ZOBACZ: Blanka Lipińska zapowiada: "Piszę coś, co powinno mieć premierę w tym roku"
- To była przygoda mojego życia. (...) Wspominam to bardzo erotycznie i seksownie, bo tam bardzo dużo seksu było, dużo golizny. Ale nikt nie chciał, żebym ja się rozbierała.To było takie trochę smutne. Ja miałam nawet taki plan, żeby aktorzy poczuli się komfortowo, to my jako ekipa też się rozbierzemy. Nie spotkało się to z dużym aplauzem, aktorzy też nie chcieli - powiedziała w programie "Koło Plotka".
Poza tym Blanka Lipińska odniosła się do tego, że jest najlepiej zarabiającą pisarką.
- Wcale nie jestem taka bogata. Jestem najlepiej zarabiającą pisarką w tym roku i wydałam tylko trzy książki. Przede mną też były pisarki, które napisały 33 książki i z pewnością są bogatsze ode mnie - dodała.

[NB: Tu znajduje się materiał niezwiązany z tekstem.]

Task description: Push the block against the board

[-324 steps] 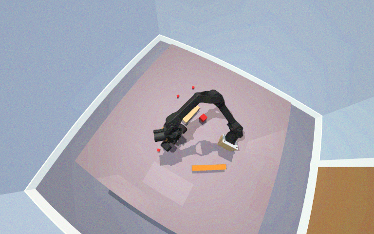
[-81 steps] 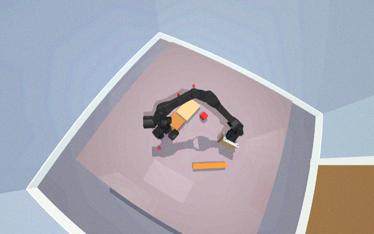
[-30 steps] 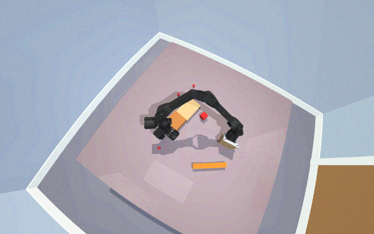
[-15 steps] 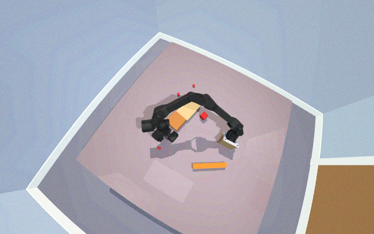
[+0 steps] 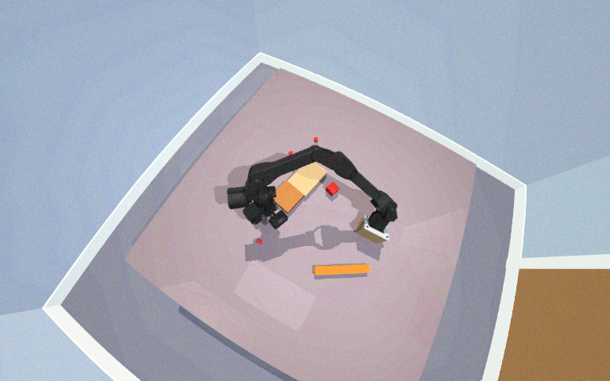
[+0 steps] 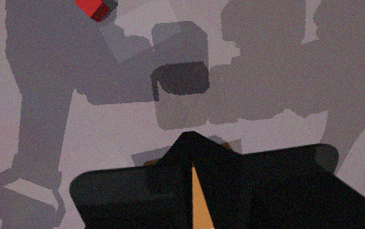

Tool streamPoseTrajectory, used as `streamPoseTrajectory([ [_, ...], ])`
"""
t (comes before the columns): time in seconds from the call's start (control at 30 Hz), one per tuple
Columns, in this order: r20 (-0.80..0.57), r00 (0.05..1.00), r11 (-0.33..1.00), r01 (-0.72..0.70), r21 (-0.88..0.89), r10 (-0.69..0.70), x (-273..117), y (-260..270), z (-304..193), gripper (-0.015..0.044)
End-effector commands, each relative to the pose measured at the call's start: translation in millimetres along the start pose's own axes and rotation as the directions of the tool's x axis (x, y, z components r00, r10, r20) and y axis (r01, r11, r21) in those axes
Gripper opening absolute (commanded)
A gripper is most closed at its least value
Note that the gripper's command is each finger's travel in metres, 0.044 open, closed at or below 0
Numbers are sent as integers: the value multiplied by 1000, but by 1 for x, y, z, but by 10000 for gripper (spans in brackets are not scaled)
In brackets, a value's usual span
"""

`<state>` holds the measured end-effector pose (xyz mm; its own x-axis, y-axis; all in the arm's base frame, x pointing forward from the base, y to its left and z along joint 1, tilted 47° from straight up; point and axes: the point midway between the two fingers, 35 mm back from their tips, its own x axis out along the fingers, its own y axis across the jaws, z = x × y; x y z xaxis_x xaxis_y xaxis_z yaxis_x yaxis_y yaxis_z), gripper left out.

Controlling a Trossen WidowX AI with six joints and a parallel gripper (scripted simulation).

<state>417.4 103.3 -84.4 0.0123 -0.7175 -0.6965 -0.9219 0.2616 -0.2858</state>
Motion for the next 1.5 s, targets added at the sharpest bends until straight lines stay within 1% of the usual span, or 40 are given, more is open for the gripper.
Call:
streamPoseTrajectory([
  [0.0, 6, 1000, 991, 8, 134, -9, -5, -13, -10, 0],
  [0.2, 6, 1000, 943, 5, 333, -7, -5, -28, -25, 0],
  [0.4, 4, 1000, 855, 3, 519, -6, -6, -43, -40, 0],
  [0.63, 1, 1000, 706, 3, 708, -5, -5, -59, -59, 0],
  [0.87, -3, 1000, 517, 4, 856, -4, -5, -74, -79, 0],
  [1.07, -7, 1000, 352, 7, 936, -3, -4, -85, -95, 0],
  [1.27, -7, 1000, 347, 8, 938, -3, -2, -86, -96, 0],
  [1.3, -7, 1000, 347, 7, 938, -3, 5, -86, -95, 0],
  [1.4, -8, 1000, 347, 9, 938, -4, 42, -87, -96, 0],
  [1.47, -9, 1000, 347, 10, 938, -5, 51, -86, -96, 0],
])
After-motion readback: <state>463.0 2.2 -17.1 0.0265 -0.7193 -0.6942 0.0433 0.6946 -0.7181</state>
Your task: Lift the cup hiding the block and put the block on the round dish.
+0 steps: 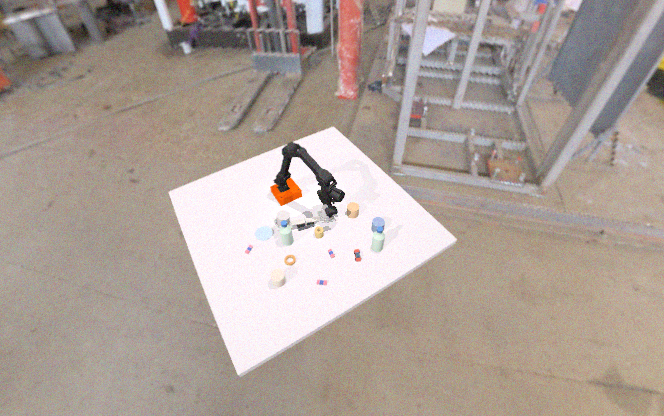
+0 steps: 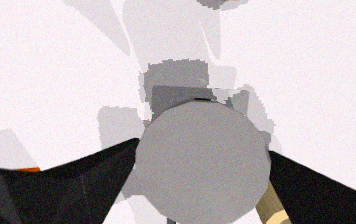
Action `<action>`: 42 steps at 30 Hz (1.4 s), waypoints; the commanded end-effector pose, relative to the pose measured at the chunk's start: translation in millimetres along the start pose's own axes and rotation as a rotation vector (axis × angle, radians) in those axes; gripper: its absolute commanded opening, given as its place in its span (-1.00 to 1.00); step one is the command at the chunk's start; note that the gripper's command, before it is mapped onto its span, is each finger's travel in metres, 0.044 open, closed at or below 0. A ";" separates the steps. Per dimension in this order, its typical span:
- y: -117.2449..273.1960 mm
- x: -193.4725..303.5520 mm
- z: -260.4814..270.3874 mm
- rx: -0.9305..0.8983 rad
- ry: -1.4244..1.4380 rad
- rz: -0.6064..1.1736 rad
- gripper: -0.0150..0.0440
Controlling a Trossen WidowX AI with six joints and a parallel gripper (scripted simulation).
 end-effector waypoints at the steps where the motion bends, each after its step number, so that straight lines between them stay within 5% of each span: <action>1: -8.6 -0.2 0.5 -0.006 0.006 -0.001 1.00; 8: -17.2 0.2 1.3 -0.006 0.007 -0.001 1.00; 12: -17.2 0.2 1.3 -0.006 0.007 -0.001 0.64; 18: -17.2 0.2 1.3 -0.006 0.007 -0.001 0.51; 29: -8.0 -0.9 -0.6 -0.006 0.007 -0.001 -0.47; 42: 8.3 -2.4 -3.3 -0.006 0.007 -0.001 -0.49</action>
Point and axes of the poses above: the point midway between the two fingers, 35 mm back from their tips, its own y axis back along the fingers, its own z axis across the jaws, x = y × z, the point moved 7 cm from there along y, back along the fingers, and after that the axes turned 3 degrees about y, right-handed, at the moved point
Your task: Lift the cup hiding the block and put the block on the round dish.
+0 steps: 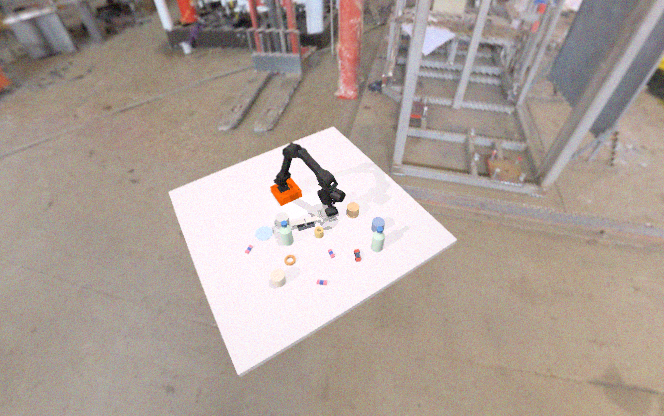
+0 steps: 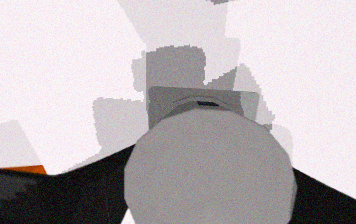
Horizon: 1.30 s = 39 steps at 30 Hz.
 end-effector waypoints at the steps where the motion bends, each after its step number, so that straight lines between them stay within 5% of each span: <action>1: 10.6 -1.2 -1.8 0.014 0.006 -0.011 -0.49; 39: 59.2 -2.1 -3.6 0.014 0.006 -0.011 -0.49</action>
Point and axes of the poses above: the point midway between the two fingers, 35 mm back from their tips, its own y axis back along the fingers, its own z axis across the jaws, x = y × z, the point moved 7 cm from there along y, back along the fingers, and after that the axes turned 3 degrees about y, right-handed, at the moved point
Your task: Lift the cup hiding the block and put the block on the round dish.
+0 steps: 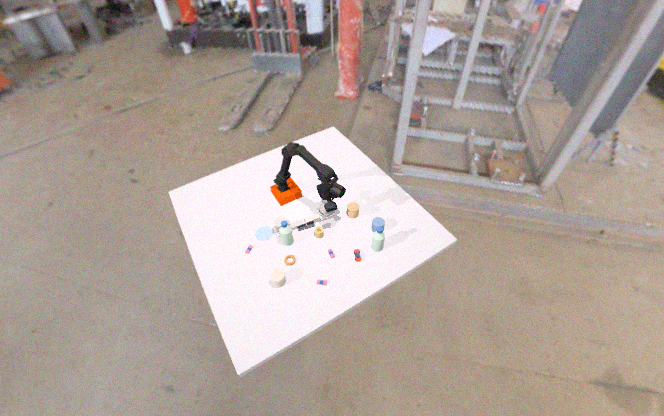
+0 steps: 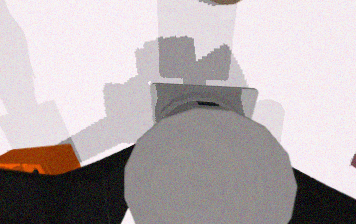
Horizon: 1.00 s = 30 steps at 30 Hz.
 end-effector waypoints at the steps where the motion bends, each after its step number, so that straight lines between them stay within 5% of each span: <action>1: 15.8 -4.6 -1.0 0.032 0.012 -0.037 -0.49; 30: 53.1 -1.2 3.5 0.032 0.012 -0.037 -0.49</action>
Point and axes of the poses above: the point midway between the two fingers, 35 mm back from their tips, its own y axis back along the fingers, its own z axis across the jaws, x = y × z, the point moved 7 cm from there along y, back along the fingers, and after that the axes turned 3 degrees about y, right-handed, at the moved point
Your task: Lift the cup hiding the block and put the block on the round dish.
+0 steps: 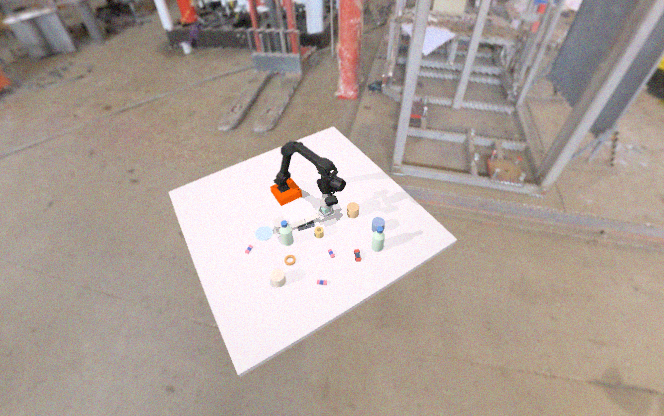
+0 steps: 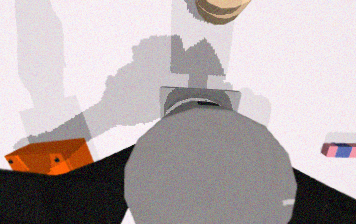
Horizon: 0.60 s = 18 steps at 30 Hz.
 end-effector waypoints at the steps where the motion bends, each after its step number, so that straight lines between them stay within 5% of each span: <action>1: 12.1 0.6 1.3 0.016 0.006 -0.014 -0.49; 18: 21.1 2.1 3.5 0.001 0.000 -0.001 -0.49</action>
Point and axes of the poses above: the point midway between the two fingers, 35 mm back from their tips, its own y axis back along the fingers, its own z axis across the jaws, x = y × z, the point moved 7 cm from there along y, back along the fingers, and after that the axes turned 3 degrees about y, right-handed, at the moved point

Film "365 dni" wejdzie do kin już 7 lutego. Massimo Torricelli to młody i przystojny szef sycylijskiej rodziny mafijnej. Laura Biel to kobieta, która odnosi sukcesy zawodowe, ale w życiu prywatnym brakuje jej namiętności. Laura nie spodziewa się, że na jej drodze stanie Massimo – najniebezpieczniejszy mężczyzna na wyspie, który porwie ją, uwięzi i da 365 dni na... pokochanie go.